Tuesday, August 28, 2007

Loosen MSG's Hazardous Hold By Eating Local

Photo by gardngrl

MSG. Most of us are already aware that the stuff isn't good for us. Few of us are probably fully aware of just how health-damaging it really is, though. MSG is a popular food additive, used to enhance or improve the flavor of a food. But glutamate is also a neurotransmitter. MSG is classified as an "excitotoxin" because it excites the glutamate neurotransmitters in the brain into electrical and cellular activity, much of which is destructive (see http://www.smart-drugs.net/ias-excitotoxins.htm for a much more detailed explanation). It is believed that glutamate (mono-sodium and others) and aspartate (found in some artificial sweeteners) are behind numerous chronic neurodegenerative diseases.

Unfortunately, mammals don't just have glutamate receptors in our brains. We have them in every major system of our bodies, including the cardiac, endocrine, and digestive systems. Excitotoxicity from glutamate has been linked to infertility, cancer, diabetes (especially in children), obesity, fatal and near fatal heart arrhythmia, migraines, and a host of other serious illnesses that plague modern societies. Our bodies are wired to respond to MSG, and we suffer for it.

Most of us would like to avoid consuming MSG, but how many of us know where to look for it? Each of us can begin by looking at our supermarkets. The shelves are literally stacked with MSG-filled foods. It permeates the processed food supply. The next time you're doing your grocery shopping scan the labels on your favorite foods and see if you read any of the following ingredients: hydrolyzed vegetable protein, gelatin, yeast extract or autolyzed yeast extract, malted barley, rice syrup, or brown rice syrup. All of these ingredients contain MSG. Many labels come right out and list MSG as an ingredient, which is helpful. For those that do not, the odds are good that most processed foods will contain one of the aforementioned ingredients.

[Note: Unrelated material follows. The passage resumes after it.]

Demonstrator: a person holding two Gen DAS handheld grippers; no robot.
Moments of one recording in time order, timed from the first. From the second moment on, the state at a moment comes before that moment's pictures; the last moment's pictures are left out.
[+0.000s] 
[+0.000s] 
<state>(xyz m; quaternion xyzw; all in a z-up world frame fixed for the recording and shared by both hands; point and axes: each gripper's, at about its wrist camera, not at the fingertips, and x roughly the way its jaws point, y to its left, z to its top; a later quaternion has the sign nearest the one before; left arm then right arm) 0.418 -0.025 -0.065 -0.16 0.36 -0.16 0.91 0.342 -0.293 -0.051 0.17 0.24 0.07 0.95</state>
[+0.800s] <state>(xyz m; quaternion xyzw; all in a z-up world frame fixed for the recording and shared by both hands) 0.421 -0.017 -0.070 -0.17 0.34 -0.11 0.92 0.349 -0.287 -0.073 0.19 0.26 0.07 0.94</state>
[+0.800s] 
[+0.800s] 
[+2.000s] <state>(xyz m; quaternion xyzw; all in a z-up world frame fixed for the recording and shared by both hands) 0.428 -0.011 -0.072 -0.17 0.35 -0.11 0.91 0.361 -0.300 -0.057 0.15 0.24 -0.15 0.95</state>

Once you've taken a closer look at your pantry or at the grocery store shelves, try not to panic. MSG, as well as a number of other commodities-based food additives are ubiquitous by design (more on that in an upcoming post) and they go hand-in-hand with processed food. And it makes sense. Food that has been highly processed seldom retains the same flavors, colors or textures as its unrefined counterparts. It's meant to last, often for a very long time. It's meant to be shipped around the globe. So the food industry tries to fortify the food with vitamins, minerals and agents intended to make this less-perishable food more palatable. And is it ever! We love MSG. On a molecular level, the excitotoxins in MSG create pleasure while exacting their physiological toll. If these foods didn't taste at least pretty good we would have stopped buying them a long time ago. Instead, we fill our carts with processed foods at unprecedented levels. And we're paying the price in preventable chronic illness and premature death.

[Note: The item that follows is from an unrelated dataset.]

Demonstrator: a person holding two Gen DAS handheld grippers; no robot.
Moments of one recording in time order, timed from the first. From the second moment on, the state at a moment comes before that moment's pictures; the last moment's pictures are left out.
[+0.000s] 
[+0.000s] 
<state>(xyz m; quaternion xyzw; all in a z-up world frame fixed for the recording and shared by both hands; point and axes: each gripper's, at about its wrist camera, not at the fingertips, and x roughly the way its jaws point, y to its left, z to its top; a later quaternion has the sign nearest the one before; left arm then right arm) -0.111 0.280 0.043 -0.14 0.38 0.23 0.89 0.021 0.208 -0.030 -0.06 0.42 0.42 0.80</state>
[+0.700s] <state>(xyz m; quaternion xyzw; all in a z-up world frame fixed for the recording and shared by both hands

In order to free ourselves from the grip of MSG we are going to have to reacquaint ourselves with fresh foods. Most likely a lot of the fresh foods we'll need to begin eating will be best procured locally. Why? Fruits, vegetables and meats procured from sources thousands of miles away aren't going to taste very good by the time they reach us. They also aren't going to have retained a lot of their beneficial nutrients. The fact is, locally-raised, minimally processed foods are extremely unlikely to contain MSG in any of its forms. And if you're not sure about everything that goes into the making of the product, with local foods you're likely to have the opportunity to ask someone about the food who actually knows the answer. Highly processed foods, on the other hand, often pass through so many different hands before they reach you that it's nearly impossible to trace the ingredients' origins. Ask yourself the following questions. Which food supply is more secure? Which is least likely to undermine my health? With local foods we have the opportunity to improve our health by steering clear of MSG and other harmful additives.

2 comments:

ze bulette said...

I saw this in S.F. about 7 or 8 years ago. It was just inside the entrance to a restaurant in Chinatown. The horror!

gardngrl said...

Wow. The patrons can be thankful for full disclosure, at least. Most of the MSG that people are ingesting these days is snuck in and given obscure and misleading names on labels.